Constructing Problems

Optimization problems can be created using their corresponding constructors. The two examples below illustrate the construction of the single- and multi-objective optimization problems defined above.

Construct a single-objective problem

# problem parameters
ndecn = 10
decn_space_lower = numpy.repeat(-1.0, ndecn)
decn_space_upper = numpy.repeat(1.0, ndecn)
decn_space = numpy.stack([decn_space_lower, decn_space_upper])
nobj = 1

soprob = DummySingleObjectiveRealProblem(
    ndecn = ndecn,
    decn_space = decn_space,
    decn_space_lower = decn_space_lower,
    decn_space_upper = decn_space_upper,
    nobj = nobj
)

Construct a multi-objective problem

# problem parameters
ndecn = 10
decn_space_lower = numpy.repeat(-1.0, ndecn)
decn_space_upper = numpy.repeat(1.0, ndecn)
decn_space = numpy.stack([decn_space_lower, decn_space_upper])
nobj = 2

moprob = DummyMultiObjectiveRealProblem(
    ndecn = ndecn,
    decn_space = decn_space,
    decn_space_lower = decn_space_lower,
    decn_space_upper = decn_space_upper,
    nobj = nobj
)

Evaluating candidate solutions

Single, candidate solutions can be evaluated using the evalfn method. In PyBrOpS, candidate solution vectors must be evaluated individually, as is defined by the Problem interface.

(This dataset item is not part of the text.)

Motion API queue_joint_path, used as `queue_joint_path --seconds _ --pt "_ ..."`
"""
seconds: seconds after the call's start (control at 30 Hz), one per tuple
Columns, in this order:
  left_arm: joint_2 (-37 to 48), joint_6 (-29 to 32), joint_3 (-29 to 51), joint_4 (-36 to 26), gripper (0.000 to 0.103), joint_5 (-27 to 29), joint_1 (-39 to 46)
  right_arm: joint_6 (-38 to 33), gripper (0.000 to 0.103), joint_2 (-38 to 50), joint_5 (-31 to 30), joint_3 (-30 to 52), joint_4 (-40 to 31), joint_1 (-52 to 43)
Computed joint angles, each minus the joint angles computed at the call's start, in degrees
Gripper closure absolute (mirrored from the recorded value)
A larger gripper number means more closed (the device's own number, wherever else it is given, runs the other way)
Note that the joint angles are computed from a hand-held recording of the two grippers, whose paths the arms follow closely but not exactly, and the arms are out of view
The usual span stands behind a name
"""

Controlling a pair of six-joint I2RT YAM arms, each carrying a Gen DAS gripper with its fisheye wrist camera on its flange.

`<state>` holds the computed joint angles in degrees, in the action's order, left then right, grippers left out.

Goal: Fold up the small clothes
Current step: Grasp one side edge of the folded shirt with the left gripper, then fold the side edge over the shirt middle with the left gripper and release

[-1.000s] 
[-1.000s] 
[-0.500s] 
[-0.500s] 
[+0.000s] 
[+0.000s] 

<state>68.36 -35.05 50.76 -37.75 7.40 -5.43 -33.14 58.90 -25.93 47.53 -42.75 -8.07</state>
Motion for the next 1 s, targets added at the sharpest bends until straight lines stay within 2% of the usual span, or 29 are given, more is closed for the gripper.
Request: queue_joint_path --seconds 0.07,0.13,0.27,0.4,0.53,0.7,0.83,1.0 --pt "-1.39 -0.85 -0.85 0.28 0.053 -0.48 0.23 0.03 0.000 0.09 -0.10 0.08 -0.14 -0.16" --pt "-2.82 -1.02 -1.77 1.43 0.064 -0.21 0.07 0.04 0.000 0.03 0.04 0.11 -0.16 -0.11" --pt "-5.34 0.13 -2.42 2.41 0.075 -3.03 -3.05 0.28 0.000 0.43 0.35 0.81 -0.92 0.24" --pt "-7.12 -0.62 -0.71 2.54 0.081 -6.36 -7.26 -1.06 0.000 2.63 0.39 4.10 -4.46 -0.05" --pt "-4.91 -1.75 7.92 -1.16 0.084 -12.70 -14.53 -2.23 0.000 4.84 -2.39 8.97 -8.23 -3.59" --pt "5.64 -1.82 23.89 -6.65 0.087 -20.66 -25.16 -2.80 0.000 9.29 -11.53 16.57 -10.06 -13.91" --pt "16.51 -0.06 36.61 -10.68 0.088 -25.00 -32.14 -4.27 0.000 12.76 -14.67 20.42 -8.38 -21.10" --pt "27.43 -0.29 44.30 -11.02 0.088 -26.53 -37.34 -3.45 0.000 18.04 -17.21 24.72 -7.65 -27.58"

# create a random vector in the decision space
cand = numpy.random.uniform(-1.0, 1.0, ndecn)

# evaluate the candidate solution
obj1, ineqcv1, eqcv1 = soprob.evalfn(cand)  # obj1 is length 1
obj2, ineqcv2, eqcv2 = moprob.evalfn(cand)  # obj2 is length 2

# create 5 random vectors in the decision space
cands = numpy.random.uniform(-1.0, 1.0, (5,ndecn))

# evaluate the candidate solutions and unpack into components
evaluations = [soprob.evalfn(cand) for cand in cands]
obj1, ineqcv1, eqcv1 = zip(*evaluations)
obj1 = numpy.stack(obj1)        # convert list to 2d array
ineqcv1 = numpy.stack(ineqcv1)  # convert list to 2d array
eqcv1 = numpy.stack(eqcv1)      # convert list to 2d array

evaluations = [moprob.evalfn(cand) for cand in cands]
obj2, ineqcv2, eqcv2 = zip(*evaluations)
obj2 = numpy.stack(obj2)        # convert list to 2d array
ineqcv2 = numpy.stack(ineqcv2)  # convert list to 2d array
eqcv2 = numpy.stack(eqcv2)      # convert list to 2d array